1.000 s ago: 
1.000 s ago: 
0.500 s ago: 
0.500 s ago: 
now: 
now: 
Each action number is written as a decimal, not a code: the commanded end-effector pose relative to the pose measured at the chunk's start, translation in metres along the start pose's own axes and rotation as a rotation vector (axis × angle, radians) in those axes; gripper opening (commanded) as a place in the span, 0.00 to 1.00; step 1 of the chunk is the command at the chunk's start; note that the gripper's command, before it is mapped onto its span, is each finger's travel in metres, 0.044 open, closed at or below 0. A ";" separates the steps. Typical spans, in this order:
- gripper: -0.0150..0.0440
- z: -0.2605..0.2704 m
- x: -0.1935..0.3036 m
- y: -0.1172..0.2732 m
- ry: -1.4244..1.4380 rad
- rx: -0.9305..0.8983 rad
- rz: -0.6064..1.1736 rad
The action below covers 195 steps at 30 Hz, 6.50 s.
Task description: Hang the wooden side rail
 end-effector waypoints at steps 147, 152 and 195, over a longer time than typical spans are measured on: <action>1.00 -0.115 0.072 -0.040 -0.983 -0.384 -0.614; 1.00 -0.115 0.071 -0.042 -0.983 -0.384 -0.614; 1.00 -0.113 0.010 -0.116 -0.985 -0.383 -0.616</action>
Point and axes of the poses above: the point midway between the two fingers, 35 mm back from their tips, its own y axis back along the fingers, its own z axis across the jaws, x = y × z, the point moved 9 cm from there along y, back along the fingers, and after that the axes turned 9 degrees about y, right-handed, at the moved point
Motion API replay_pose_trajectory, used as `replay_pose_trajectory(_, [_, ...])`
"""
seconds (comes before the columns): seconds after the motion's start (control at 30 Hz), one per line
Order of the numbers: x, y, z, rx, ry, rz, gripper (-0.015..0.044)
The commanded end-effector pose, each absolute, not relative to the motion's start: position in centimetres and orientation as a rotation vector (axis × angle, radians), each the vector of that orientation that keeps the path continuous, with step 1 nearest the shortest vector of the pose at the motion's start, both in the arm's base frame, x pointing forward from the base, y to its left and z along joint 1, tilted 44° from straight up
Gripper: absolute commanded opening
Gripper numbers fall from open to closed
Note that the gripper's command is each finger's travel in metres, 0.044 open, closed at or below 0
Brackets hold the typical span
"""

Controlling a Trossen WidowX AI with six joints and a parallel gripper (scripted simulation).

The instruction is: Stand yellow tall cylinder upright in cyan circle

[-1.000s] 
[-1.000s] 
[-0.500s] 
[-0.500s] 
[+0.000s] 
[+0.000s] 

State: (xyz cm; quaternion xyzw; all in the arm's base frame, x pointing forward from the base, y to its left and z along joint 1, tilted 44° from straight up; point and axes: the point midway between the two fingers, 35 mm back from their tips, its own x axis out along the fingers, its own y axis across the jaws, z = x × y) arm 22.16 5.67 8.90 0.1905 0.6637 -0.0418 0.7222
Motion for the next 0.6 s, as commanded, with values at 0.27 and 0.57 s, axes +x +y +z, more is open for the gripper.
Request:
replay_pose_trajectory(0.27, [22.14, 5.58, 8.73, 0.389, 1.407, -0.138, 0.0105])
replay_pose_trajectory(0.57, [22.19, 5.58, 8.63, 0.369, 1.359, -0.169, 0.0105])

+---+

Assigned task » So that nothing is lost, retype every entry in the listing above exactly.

Result of the task »
1.000 s ago: 
1.000 s ago: 
0.500 s ago: 
0.500 s ago: 
now: 
now: 
Each action number is written as a decimal, not a code: the commanded end-effector pose relative to the pose measured at the chunk's start, translation in metres along the start pose's own axes and rotation as a rotation vector (axis × angle, radians) in those axes; gripper opening (commanded) as a place in the span, 0.00 to 1.00; step 1 of the chunk is the command at the chunk's start; note that the gripper's command, before it is mapped onto its span, is each finger's travel in metres, 0.044 open, closed at or below 0. A ";" separates the steps. Typical spans, in this order:
- gripper: -0.0150..0.0440
- z: -0.2605..0.2704 m
- x: -0.1935..0.3036 m
- y: -0.1172..0.2732 m
- ry: -1.4244..1.4380 rad
- rx: -0.9305..0.8983 rad
- rz: -0.6064..1.1736 rad
The action below covers 195 steps at 30 Hz, 6.50 s.
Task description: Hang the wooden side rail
 end-effector waypoints at steps 147, 152 and 195, over a longer time than typical spans are measured on: <action>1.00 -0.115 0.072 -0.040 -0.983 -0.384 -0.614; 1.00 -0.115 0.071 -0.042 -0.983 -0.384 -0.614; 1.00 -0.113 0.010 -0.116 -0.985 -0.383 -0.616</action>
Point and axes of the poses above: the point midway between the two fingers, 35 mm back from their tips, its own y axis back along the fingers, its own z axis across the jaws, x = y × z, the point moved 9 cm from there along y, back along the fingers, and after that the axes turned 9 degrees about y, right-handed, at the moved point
Motion API replay_pose_trajectory, used as `replay_pose_trajectory(_, [_, ...])`
"""
seconds (comes before the columns): seconds after the motion's start (control at 30 Hz), one per line
Order of the numbers: x, y, z, rx, ry, rz, gripper (-0.015..0.044)
The commanded end-effector pose, each absolute, not relative to the motion's start: position in centimetres and orientation as a rotation vector (axis × angle, radians), each the vector of that orientation that keeps the path continuous, with step 1 nearest the shortest vector of the pose at the motion's start, both in the arm's base frame, x pointing forward from the base, y to its left and z along joint 1, tilted 44° from straight up
Gripper: absolute commanded opening
Gripper numbers fall from open to closed
Note that the gripper's command is each finger's travel in metres, 0.044 open, closed at or below 0
Brackets hold the typical span
"""

Controlling a Trossen WidowX AI with six joints and a parallel gripper (scripted simulation).

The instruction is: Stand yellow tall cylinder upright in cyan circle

[-1.000s] 
[-1.000s] 
[-0.500s] 
[-0.500s] 
[+0.000s] 
[+0.000s] 

State: (xyz cm; quaternion xyzw; all in the arm's base frame, x pointing forward from the base, y to its left and z along joint 1, tilted 44° from straight up; point and axes: the point midway between the two fingers, 35 mm back from their tips, its own x axis out along the fingers, its own y axis across the jaws, z = x × y) arm 22.16 5.67 8.90 0.1905 0.6637 -0.0418 0.7222
Motion for the next 0.6 s, as commanded, with values at 0.27 and 0.57 s, axes +x +y +z, more is open for the gripper.
Request:
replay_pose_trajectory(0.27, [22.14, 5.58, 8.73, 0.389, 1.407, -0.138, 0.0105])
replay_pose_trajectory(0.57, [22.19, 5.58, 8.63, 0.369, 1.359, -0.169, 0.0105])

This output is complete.